■ **What you have to do**: What you give back should be exactly the opening lines of the data, ending with the line that contains "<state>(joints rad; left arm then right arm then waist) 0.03" and including it.

Records from a data collection
══════

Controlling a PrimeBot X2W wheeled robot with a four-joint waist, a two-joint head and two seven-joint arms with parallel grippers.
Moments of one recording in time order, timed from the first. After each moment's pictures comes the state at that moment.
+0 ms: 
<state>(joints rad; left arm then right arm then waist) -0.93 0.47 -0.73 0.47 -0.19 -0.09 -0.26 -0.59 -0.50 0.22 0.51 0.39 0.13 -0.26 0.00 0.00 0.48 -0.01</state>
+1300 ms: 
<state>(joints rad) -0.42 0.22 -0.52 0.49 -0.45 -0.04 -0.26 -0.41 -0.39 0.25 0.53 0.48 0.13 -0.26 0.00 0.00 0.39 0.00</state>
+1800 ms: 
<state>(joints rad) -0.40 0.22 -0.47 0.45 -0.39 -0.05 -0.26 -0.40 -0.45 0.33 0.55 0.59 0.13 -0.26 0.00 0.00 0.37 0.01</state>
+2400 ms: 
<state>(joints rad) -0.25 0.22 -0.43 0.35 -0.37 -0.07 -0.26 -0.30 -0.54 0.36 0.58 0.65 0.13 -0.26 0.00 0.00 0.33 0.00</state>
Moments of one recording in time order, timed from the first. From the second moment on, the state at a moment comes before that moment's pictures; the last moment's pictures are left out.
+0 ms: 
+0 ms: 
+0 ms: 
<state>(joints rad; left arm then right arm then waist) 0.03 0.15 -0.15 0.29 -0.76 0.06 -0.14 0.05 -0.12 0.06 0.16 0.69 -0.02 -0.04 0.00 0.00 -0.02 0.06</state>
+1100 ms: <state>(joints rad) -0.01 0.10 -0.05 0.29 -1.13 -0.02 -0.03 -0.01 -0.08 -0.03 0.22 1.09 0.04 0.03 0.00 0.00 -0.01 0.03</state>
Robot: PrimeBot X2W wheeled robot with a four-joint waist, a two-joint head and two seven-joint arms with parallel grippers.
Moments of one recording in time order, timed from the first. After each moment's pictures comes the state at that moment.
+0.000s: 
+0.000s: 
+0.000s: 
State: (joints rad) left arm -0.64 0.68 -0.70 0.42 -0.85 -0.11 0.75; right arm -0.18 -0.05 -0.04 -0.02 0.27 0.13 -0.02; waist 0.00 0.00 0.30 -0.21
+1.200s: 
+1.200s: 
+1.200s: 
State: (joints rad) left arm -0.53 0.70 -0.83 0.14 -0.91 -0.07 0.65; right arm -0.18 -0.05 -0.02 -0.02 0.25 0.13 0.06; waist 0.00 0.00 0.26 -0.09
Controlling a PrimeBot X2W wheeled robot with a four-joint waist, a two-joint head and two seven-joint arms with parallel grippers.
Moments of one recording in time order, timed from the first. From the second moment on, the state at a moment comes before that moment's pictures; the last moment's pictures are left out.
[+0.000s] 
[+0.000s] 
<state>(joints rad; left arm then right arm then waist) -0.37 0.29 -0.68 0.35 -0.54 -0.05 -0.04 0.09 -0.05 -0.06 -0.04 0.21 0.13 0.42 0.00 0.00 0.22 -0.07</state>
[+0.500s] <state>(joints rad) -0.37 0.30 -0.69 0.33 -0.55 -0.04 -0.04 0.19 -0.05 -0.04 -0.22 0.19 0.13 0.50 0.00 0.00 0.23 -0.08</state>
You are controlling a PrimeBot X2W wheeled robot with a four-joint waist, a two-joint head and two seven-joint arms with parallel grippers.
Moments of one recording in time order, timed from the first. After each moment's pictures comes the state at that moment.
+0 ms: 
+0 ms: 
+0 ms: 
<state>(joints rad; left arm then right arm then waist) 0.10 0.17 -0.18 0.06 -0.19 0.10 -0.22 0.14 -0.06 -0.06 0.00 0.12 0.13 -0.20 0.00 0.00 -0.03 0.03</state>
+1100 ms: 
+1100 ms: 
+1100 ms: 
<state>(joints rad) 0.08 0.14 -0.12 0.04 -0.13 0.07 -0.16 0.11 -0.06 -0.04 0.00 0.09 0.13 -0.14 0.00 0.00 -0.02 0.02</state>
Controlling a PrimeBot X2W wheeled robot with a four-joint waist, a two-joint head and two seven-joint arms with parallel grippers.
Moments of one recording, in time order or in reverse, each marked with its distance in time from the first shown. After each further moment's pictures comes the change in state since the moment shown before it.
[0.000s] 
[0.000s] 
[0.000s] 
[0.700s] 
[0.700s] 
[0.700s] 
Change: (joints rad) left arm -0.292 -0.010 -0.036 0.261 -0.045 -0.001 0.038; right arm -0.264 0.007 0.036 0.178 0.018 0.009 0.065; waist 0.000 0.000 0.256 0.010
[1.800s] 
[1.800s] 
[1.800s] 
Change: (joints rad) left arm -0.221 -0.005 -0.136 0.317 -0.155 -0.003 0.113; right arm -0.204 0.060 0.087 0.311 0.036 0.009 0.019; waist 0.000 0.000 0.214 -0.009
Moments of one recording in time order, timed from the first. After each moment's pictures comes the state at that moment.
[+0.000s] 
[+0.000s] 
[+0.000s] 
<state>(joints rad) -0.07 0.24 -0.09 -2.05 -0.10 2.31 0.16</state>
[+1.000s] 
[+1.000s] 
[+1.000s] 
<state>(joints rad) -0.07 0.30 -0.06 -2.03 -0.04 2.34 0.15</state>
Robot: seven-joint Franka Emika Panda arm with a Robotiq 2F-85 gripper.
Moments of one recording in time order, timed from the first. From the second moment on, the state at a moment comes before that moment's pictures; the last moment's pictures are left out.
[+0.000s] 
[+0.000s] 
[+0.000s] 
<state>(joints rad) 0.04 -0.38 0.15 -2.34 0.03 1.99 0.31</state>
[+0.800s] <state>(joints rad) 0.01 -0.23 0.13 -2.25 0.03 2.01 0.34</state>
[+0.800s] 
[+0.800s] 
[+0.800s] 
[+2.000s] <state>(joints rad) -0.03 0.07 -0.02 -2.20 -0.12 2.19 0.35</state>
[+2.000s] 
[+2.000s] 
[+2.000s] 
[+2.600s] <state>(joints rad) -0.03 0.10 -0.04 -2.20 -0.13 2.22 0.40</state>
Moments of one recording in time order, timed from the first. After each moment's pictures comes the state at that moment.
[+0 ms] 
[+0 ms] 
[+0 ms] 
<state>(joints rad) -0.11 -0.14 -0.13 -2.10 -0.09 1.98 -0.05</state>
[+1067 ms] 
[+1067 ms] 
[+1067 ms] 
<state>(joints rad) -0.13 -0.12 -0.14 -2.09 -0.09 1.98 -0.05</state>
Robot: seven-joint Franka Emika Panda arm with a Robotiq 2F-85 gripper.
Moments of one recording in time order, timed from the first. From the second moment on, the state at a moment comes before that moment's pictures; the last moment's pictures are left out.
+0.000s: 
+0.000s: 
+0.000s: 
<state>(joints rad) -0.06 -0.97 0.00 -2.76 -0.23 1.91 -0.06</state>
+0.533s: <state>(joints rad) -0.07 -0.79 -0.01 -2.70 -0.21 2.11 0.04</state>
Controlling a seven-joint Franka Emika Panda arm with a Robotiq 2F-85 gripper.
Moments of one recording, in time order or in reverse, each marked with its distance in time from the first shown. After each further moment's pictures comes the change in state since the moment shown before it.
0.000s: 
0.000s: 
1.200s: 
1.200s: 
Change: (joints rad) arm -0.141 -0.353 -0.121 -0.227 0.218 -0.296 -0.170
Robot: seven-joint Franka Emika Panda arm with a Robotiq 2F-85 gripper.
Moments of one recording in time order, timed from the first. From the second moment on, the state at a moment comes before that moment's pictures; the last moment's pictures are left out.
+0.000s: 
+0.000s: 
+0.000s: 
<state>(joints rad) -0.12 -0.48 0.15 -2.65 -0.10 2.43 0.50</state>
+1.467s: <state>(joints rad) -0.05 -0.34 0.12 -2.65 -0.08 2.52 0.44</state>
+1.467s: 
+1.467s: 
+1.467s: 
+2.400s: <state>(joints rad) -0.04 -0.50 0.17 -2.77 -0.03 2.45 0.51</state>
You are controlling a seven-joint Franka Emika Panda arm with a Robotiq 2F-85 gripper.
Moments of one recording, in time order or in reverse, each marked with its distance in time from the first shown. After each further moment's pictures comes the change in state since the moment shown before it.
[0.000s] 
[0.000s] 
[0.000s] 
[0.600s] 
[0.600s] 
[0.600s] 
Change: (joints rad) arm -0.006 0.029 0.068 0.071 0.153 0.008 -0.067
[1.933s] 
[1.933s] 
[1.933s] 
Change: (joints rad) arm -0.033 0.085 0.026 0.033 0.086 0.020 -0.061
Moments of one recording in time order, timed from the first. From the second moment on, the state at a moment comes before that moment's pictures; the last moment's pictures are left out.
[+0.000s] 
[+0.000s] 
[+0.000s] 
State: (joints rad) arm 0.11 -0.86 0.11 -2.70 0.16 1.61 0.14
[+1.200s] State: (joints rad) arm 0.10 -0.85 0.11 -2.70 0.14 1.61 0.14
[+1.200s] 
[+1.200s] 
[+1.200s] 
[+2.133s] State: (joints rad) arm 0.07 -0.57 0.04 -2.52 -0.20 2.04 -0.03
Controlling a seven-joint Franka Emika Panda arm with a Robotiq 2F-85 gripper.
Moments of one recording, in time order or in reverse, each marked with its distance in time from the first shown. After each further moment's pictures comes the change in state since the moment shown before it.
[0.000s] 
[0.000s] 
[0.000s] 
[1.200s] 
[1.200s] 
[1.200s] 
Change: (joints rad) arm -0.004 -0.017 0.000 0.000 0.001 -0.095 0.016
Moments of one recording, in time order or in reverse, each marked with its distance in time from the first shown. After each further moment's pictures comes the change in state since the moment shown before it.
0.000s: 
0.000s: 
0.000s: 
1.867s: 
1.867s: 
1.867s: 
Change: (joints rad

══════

■ **Worked solution**:
Controlling a PrimeBot X2W wheeled robot with a four-joint waist, a two-joint head and two seven-joint arms with parallel grippers.
Moments of one recording in time order, timed from the first. After each moment's pictures comes the state at that moment.
+0 ms: 
<state>(joints rad; left arm then right arm then waist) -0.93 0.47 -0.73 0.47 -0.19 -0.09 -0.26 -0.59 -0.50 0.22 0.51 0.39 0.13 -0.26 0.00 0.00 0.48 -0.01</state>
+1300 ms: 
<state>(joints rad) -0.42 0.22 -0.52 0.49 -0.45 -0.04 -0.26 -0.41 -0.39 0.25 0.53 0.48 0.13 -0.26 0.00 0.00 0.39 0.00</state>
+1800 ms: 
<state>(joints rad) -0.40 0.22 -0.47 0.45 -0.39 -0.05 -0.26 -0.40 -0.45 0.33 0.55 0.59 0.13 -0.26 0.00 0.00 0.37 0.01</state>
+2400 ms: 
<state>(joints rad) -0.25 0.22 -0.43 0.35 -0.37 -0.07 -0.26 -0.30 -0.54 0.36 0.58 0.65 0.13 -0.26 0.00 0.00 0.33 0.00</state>
Moments of one recording in time order, timed from the first. From the second moment on, the state at a moment comes before that moment's pictures; the last moment's pictures are left out.
+0 ms: 
+0 ms: 
+0 ms: 
<state>(joints rad; left arm then right arm then waist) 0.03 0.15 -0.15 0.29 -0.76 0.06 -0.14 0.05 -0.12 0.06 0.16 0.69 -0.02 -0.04 0.00 0.00 -0.02 0.06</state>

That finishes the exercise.